# Centerfire/Rimfire matching pairs



## aarondhgraham (Mar 17, 2011)

A few people have expressed interest in matching pairs of guns,,,
Here is a picture of one of my favorite pairs.










CZ-75B in 9mm and CZ-75B Kadet in .22 LR

Here is a pair of S&W revolvers.










I named the Model 34 (.22 LR) Velda after Mickey Spillane's secretary.
I named the Model 36 (.38 Special) Velma after my beautiful sister.

They aren't exact matches as one is a square butt and the other is a round butt,,,
But with the Pachmayer grips they both have the exact same grip profile,,,
Thousands of rounds out of the .22 made me proficient with the .38.

Anyone else have any matching pairs to show off?

Aarond

.


----------



## desertman (Aug 29, 2013)

A few. Except it would be hard to name them all.


----------



## desertman (Aug 29, 2013)

And two more.


----------



## Minorcan (Apr 18, 2020)

Here's a pair of S&W pre-model "K" revolvers. They are identical except for caliber. The K38 is in 38 special and the K17 is in .22 cal. They were designed to have the same dimensions, sight pictures and weight so that they would interchange for target completion shooting. Both are accurate and shoot to point of aim.
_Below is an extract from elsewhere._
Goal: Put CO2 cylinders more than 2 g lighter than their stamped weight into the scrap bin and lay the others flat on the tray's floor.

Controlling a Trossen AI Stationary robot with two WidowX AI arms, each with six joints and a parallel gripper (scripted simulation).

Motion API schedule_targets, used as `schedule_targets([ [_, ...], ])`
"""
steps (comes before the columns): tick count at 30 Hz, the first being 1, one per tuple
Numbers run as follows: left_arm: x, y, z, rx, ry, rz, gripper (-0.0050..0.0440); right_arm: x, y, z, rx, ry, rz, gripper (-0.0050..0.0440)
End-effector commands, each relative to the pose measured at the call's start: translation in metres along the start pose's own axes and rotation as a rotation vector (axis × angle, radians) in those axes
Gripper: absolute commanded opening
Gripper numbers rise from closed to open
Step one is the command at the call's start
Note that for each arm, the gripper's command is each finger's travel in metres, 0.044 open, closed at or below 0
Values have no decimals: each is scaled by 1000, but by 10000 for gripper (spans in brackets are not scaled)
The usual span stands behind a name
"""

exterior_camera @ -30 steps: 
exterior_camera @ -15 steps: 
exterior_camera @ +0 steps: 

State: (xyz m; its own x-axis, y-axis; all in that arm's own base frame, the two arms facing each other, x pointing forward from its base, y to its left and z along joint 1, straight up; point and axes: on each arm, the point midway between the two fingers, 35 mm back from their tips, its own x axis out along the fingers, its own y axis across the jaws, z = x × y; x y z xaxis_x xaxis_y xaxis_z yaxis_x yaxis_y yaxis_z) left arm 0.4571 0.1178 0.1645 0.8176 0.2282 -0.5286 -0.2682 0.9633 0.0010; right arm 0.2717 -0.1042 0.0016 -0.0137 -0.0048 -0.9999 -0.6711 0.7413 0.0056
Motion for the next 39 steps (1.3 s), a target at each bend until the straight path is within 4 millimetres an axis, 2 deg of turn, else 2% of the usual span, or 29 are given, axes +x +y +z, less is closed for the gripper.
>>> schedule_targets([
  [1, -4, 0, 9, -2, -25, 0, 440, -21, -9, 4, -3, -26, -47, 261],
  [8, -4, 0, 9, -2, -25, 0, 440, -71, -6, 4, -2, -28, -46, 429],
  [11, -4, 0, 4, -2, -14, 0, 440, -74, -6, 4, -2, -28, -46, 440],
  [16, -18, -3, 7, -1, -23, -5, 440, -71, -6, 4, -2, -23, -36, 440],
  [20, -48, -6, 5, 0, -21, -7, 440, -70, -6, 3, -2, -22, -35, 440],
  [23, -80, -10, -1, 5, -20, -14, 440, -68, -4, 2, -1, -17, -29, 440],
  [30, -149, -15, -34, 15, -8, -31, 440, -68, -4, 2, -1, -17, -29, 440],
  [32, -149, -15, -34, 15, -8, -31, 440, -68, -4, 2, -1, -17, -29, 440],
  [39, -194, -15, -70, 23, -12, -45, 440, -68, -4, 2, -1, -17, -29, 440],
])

PS the K38 usually wears Target Style Grips.

K38 from 1956









K17 from 1956


----------



## Minorcan (Apr 18, 2020)

Nice looking guns everyone but I‘m starting to wonder if desertman might have a bit of a compulsion?


----------



## desertman (Aug 29, 2013)

Minorcan said:


> Nice looking guns everyone but I'm starting to wonder if desertman might have a bit of a compulsion?


More like an obsession.


----------



## Minorcan (Apr 18, 2020)

desertman said:


> More like an obsession.


seriously, you have a beautiful and enviable collection.


----------



## rickclark28 (Apr 14, 2019)

Very nice one and all.


----------



## desertman (Aug 29, 2013)

Minorcan said:


> seriously, you have a beautiful and enviable collection.


Thank you!

Yeah, when I buy 'em I tend not to get rid of 'em. The next thing you know you've got a lot of 'em. But I also like working on them and there's only so much you can do with one gun. So I gotta' buy another and then another. To me they're mechanical works of art. I can spend hours on any given gun polishing out those tiny little parts. Some that you can see and some that you can't. I'm intrigued by it. But then again I've been working on mechanical objects my entire life. Up to complete auto restorations.

It looks like you've kept yours in excellent condition? That's pretty impressive unto itself.


----------



## aarondhgraham (Mar 17, 2011)

Here is another centerfire/rimfire pair I truly enjoy owning and shooting.










Bersa Thunder 22 and Bersa Thunder 380.

I have owned these guns for many years now,,,
Both have proven themselves to be reliable and precise shooters.

I named them Vanessa and Lynn,,,
After the very anti-gun Redgrave sisters.

I like the guns that desertman has shown us,,,
But how many are centerfire/rimfire matching sets?

I'm seriously envious of minorcams K38 and K22 pair,,,
It's the one pair of S&W's I don't have as yet.

I'm probably too close to retirement to ever obtain that pair,,,
But hey, I could win a lottery someday soon. 

Aarond

.


----------



## desertman (Aug 29, 2013)

aarondhgraham said:


> Here is another centerfire/rimfire pair I truly enjoy owning and shooting.
> 
> View attachment 18552
> 
> ...


I have these two. The top one is .45LC and the bottom is a 22.


----------